The 20th Century has seen major advances in medical practice leading to improved patient care and reduced risks to medical staff. One of the main advances has been in tackling cross-contamination through the introduction of infection control procedures. Universal precautions introduced aim to build on the successes already achieved. These precautions minimize the risk of cross-infection, protecting medical staff and patients from pathogens
such as hepatitis B and HIV.
A number of "good practice" measures have been implemented over the years in order to control and prevent cross-contamination, including the use of antibacterial soaps and scrubs. One of the most significant changes over the years was new legislation in the late 1980s which resulted in the increased use of latex gloves as barrier protection for the hands, the most common source of transmission of infection.
In addition, regulatory constraints have been levied on all Medical Devices with the introduction of the Medical Devices Directive (M.D.D.) 93/42 EEC O.J. L169 to Europe in 1995.
This directive became mandatory for all medical devices entering Europe from June 1998, and compliance to the applicable various Essential Requirements and Annexes enables the "manufacturer" to place the CE mark on their device/packaging.
The directive "classifies" medical devices into four main groups, Class 1, 2a, 2b and 3, by the "risks" associated with each device, using a set of rules laid down in Annex IX of the M.D.D. This classification dictates which particular route(s) you take to achieve compliance.
The use of "Harmonised" European Product Standards, Euro Norms (EN), is one way to show compliance to applicable Essential Requirements from Annex 1 of the M.D.D., and dependent on the device classification, another Annex may need to be followed to achieve full compliance to the directive.
Medical gloves fall into the Class 1 (Sterile and Non-Sterile Examination procedure gloves) and Class 2a (Sterile Surgeons' glove) categories.
The Harmonised European Product Standards that cover medical gloves are the EN 455 series of Standards:
EN 455-1 1994 (amendment May 1998)
EN 455-2 1995
EN 455-3 1999
Parts 1 and 2 refer to the physical properties of the gloves such as freedom from holes, and dimensions. Part 3, a more recent addition, refers to additional labelling requirements and to the biological evaluation of the glove. For labelling requirements, attention is drawn to the EN 1041 and EN 980 Standards where the use of symbols is encouraged rather than the repetition of important information in several languages.
The biological evaluation is required using the International ISO 10993 series of Standards, coupled with a risk analysis. This risk analysis should show that the benefits of using the product outweigh any inherent risks. These regulatory constraints and testing to various Standards are all designed to reduce risks and provide a consistent quality product to use as a barrier protection for patients and staff.

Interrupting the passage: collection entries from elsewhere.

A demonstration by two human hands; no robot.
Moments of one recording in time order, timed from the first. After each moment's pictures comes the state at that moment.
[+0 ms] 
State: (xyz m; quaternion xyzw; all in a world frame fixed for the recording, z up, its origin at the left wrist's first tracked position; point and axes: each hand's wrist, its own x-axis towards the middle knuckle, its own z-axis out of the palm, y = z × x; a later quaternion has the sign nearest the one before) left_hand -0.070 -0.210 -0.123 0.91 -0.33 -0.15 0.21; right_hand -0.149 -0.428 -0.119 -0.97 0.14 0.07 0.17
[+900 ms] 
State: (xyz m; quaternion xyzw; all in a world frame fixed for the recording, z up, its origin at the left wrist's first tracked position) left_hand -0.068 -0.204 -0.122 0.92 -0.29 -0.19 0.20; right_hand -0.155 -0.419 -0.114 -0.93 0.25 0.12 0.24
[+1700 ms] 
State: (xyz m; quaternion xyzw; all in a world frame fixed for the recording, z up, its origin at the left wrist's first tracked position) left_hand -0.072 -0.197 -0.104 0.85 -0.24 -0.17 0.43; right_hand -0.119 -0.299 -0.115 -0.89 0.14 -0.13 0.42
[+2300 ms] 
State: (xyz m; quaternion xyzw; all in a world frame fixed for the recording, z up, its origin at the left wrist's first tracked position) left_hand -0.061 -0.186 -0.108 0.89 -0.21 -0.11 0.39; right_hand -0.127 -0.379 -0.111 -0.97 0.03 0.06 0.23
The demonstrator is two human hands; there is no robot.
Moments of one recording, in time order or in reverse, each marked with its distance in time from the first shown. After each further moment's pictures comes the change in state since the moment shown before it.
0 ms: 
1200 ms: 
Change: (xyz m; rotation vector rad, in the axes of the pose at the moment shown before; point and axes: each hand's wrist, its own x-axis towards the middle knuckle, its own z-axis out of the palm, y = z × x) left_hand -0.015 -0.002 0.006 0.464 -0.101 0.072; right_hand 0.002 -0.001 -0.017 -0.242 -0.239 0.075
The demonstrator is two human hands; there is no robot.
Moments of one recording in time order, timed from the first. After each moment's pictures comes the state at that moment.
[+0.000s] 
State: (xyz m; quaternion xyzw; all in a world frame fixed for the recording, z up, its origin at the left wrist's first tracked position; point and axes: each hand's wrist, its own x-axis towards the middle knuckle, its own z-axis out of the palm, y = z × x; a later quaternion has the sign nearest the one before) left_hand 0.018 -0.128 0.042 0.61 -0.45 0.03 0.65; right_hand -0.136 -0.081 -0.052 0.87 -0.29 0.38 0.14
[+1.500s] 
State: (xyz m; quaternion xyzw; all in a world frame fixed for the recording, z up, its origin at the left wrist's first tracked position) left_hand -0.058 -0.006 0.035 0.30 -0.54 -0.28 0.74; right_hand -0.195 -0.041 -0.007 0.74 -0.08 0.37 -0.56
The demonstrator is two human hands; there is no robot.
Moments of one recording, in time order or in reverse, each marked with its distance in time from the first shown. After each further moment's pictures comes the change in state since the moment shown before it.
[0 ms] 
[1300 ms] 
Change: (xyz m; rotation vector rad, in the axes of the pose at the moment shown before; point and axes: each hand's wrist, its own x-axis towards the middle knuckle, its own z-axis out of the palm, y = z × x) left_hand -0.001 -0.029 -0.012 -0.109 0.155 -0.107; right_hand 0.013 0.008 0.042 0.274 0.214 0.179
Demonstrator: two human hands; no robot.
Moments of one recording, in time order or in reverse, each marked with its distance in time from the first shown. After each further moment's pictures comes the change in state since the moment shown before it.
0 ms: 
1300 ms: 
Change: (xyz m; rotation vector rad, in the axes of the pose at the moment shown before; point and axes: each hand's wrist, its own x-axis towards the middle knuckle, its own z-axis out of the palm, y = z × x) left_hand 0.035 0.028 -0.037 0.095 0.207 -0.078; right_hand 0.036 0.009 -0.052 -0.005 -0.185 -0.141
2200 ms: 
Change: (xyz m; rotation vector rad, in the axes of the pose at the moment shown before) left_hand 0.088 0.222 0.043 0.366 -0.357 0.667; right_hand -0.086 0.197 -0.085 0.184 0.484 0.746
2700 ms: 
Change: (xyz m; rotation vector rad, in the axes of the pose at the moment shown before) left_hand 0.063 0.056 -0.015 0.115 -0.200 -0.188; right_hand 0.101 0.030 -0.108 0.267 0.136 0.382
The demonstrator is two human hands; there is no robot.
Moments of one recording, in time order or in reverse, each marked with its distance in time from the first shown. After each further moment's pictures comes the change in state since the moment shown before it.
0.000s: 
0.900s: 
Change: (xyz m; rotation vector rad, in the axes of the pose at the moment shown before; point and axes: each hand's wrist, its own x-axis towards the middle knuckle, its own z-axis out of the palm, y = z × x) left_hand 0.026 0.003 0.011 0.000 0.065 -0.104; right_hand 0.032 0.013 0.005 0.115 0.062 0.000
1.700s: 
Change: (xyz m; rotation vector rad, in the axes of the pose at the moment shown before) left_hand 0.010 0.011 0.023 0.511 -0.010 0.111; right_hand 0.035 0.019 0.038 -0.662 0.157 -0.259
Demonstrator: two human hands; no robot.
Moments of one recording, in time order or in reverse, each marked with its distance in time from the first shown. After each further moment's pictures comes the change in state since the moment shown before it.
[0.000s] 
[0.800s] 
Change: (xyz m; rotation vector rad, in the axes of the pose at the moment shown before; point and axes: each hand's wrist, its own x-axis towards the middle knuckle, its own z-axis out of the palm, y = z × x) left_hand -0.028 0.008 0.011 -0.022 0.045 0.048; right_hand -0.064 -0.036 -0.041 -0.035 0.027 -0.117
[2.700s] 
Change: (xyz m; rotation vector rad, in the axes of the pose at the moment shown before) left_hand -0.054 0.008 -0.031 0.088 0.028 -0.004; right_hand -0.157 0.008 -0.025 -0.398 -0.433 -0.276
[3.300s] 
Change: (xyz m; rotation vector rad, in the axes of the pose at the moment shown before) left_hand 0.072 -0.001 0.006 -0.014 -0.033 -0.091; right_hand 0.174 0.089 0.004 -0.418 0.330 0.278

Unfortunately, as well as protecting patients and staff from the potential risks which prompted the introduction of gloves in the first place, the rise in glove use has come at a cost - a rise in latex-related allergic reactions amongst healthcare staff, as well as the general population.
Latex precautions, including a latex-safe environment, should be established in all health-care facilities. These precautions include clearly identifying the latex sensitivity in all patient records and taking appropriate measures to minimize their contact with the allergen.
Despite this, latex remains an ideal material for gloves because of its barrier effectiveness, fit, comfort, flexibility and cost. The challenge for the glove manufacturing industry is to eliminate latex sensitization without compromising the barrier protection available and much research is being done worldwide to address this issue. Additionally, a number of glove companies are researching synthetic alternatives such as neoprene and vinyl, but further research needs to be undertaken to insure their barrier effectiveness as well as possible allergenicity. This continued research into the most effective method of infection control should result in a safe gloving alternative for everyone, even those already sensitised.